Recently CNN featured an article about great movies that inspire you to travel. It hit a lot of the high notes — Out of Africa, Roman Holiday, etc. – but it made me think, being more of a literary type, of the books that have made me want to travel.
Going back to when I was about ten, I remember pouncing on the Harlequin romances a relative left sitting around. I couldn’t wait to read them — not for the romance (which was admittedly tame back then) but because many of them featured stories set in exotic (to me then) locales — Italy, Greece, or Australia. While thin on plot, the books were often chock full of lavish descriptions of local points-of-interest and lush landscapes.
Thankfully, I progressed to weightier reads. Amid all the classics I downed for the courses in literature at Hopkins, I snuck in a few, shall we say, more self-serving choices. In fact, more than interesting characters or a classic plot twist, the one thing guaranteed to hold my attention most in a book is a vivid description of somewhere I want to visit. Simply put, the location is, for me, the best character in the book.
Recently, I finished “Travels in a Thin Country” by Sara Wheeler. If this book about Chile doesn’t make you want to grab the next flight to Santiago and hitchhike through the country, nothing will. Though much may have changed in the ten plus years since the book was published, I doubt anything could permanently subdue the innate majesty of the landscape she describes. While the book leaves nothing sugar-coated in its descriptions of low budget, fly-by-the seat-of-your-pants travel (scabies, overly officious border guards, absolute poverty) it still makes you ache to see it.
From the glacial, arctic archipelago, through the high Andes, to the scorching desert, and the coastal beaches, Chile has a diversity of topography that boggles the mind. It made me realize that the South American escarpment was more than just a jumping off point for Easter Island.
Having just mentally ravished Chile, I was hungry the second I put the book down for another helping of armchair traveling.
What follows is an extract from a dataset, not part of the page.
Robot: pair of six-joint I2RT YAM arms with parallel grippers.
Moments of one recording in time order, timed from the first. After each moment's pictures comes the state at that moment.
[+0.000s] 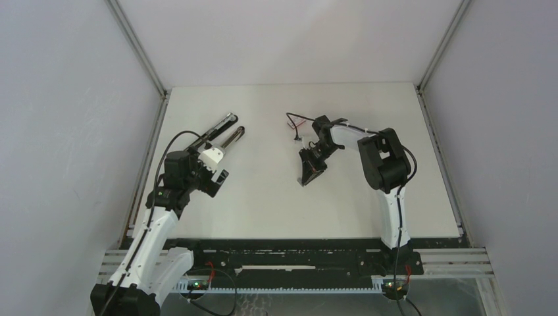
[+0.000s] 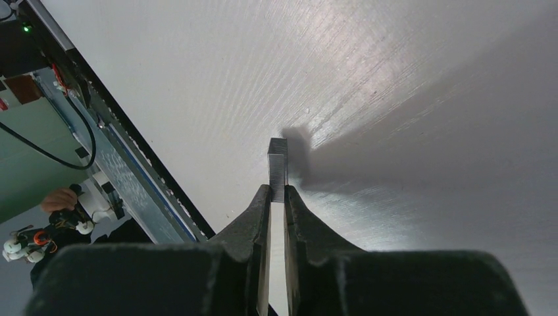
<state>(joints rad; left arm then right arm) -0.11 0.80 0.62 -0.45 0.19 0.53 0.41 2.17 1.50 -0.88 -0.75 -0.11</state>
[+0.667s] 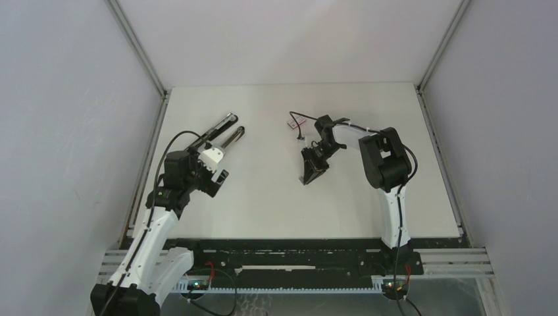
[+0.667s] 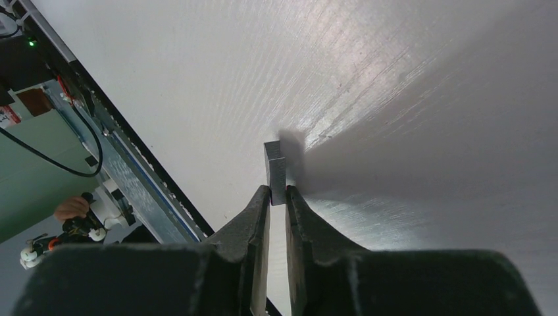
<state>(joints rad) -0.11 0.80 0.62 -0.45 0.19 0.53 0.39 2.17 1.50 -0.88 -0.74 -0.08</state>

And that caused me to remember a grab bag of books that have delightedly taken me afar in the past. Here’s a few to inspire and encourage you. I’ve omitted some selections that have gone on to become recognizable Hollywood movies, and those that are just obvious (anything by Michener, Theroux, or Hemmingway), in favor of the more obscure.
“Spring Moon,” a novel about China by Betty Bao Lord, helped me see two Chinas — the one that was, and the one we have now. More than its descriptions of geography, it helped me understand the nuances of pre-Mao culture, one that is just as beautiful, hierarchal, complex, and often times self-destructive as that in monarchial Europe. Perhaps it also appealed to me because Ms. Lord, like me, is the product of both British and Chinese genes, although hers are a little closer to the surface than the third generation ones that course through me.
Because going places is often more a matter of state of mind than miles, it is a great primer in the pecking order of old-World China and a must read before any visit to the Imperial city. “Saving Fish From Drowning” by Amy Tan is also a great way to look into the inscrutable Oriental mind and to commiserate over the fickleness of travel while sampling some of the remotest parts of Asia with your fingers.
“Caravan to Xanadu” by Edison Marshall is probably out of print but worth looking up. I think I rubbed the ink off the pages of this fictionalized version of Marco Polo’s travels I read it so many times. Although written as a novel, the spicy mystique of Marco’s silk road expedition shines though. It inspired a wanderlust that has stayed with me all of my days. Like the latter-day mystery “Orient Express” (also a good travel-inducing read) it satisfies those for whom the term “multicultural” is an invitation. From territory to territory, tribe-to-tribe, and situation-to-vexing situation, the Silk Road Polo travels along is a thief infested, danger-mongering, exotic travail that makes him the Indiana Jones of overland travel.
Onto the sea, “Treasure Island” by Robert Louis Stevenson is a story that charms the young and refreshes the old. Because travel is often about looking for a treasure of some kind, the classic makes the imagination stray to places unseen and linger until they want to find them. More than just a children’s tale, like Gulliver’s Travel’s or Dafoe’s Robinson Crusoe, it provides the spark that can get you going, and can be the perfect way for a child to learn of the magic that awaits when exploring faraway lands. Reading it in advance is an excellent way to inject fun into any planned island visit with children. (Just emphasize that it’s safe because you have return tickets!)
Wanna think about Mexico as more than the land of Margaritas? Read “Conquest: Cortes, Montezuma, and the Fall of Old Mexico” by Hugh Thomas. Thomas wraps a brilliant narrative around the history of the Cortes expedition, follows the society that emerged and helps explain the tangled relationship of the Castilian and Mexican royal families that were involved. His poignant description of the Aztec world that Cortes ruined is a great reminder of the power and majesty of an empire and the improbablity that it took relatively few troops to subdue it.
So that’s a small part of my eclectic assortment of books that have inspired or informed my travels. In my next column I will add to this list. I What are some of yours?